Action item:
From the entries below, please gather each line containing the string "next".

Stored records
──────────────────────────────

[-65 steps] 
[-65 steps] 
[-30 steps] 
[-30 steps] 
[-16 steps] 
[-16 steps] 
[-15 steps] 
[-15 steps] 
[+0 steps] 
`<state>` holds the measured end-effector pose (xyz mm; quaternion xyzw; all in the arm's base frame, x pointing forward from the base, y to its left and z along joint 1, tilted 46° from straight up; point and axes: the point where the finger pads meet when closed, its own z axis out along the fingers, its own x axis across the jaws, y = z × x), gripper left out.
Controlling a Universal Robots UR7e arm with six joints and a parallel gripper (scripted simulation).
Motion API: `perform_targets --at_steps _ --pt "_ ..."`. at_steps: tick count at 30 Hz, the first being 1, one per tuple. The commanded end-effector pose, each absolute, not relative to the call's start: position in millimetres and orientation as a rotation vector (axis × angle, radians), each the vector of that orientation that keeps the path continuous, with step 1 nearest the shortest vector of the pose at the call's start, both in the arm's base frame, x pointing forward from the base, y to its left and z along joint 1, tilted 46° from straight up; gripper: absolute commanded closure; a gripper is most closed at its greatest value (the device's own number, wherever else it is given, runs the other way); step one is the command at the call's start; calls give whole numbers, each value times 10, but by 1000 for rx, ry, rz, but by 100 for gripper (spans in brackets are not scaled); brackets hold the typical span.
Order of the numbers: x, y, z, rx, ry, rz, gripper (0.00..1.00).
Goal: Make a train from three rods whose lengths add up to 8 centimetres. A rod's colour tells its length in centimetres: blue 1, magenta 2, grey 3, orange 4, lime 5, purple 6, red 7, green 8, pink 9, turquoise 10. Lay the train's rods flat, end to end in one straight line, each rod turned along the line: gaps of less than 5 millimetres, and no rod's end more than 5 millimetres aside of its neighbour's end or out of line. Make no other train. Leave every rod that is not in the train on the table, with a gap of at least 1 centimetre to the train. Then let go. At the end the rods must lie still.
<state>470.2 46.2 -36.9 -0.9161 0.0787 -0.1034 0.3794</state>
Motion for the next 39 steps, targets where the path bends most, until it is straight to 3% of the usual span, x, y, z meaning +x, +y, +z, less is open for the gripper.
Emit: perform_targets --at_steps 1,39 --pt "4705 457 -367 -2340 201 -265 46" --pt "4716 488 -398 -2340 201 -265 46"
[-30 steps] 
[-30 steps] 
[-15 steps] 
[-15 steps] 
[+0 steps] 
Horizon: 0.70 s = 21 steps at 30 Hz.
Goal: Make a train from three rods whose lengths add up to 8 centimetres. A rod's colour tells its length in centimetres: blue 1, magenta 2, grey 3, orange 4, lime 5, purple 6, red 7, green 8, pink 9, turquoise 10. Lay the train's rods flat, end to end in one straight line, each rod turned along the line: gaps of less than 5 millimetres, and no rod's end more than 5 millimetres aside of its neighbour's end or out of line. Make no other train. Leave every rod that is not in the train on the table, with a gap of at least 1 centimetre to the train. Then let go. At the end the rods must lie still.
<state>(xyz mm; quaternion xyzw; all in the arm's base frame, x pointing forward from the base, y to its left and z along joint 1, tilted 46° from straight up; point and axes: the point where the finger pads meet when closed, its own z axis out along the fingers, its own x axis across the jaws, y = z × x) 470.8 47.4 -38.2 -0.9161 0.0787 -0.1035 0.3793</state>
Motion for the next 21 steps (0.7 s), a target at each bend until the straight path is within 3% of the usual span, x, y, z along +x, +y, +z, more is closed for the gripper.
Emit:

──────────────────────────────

Output for this task:
Motion for the next 39 steps, targets where the path bends most, until it is straight to 3% of the usual span, x, y, z meaning +x, +y, +z, less is open for the gripper.
Motion for the next 21 steps (0.7 s), a target at each bend until the straight path is within 3% of the usual span, x, y, z along +x, +y, +z, more is closed for the gripper.

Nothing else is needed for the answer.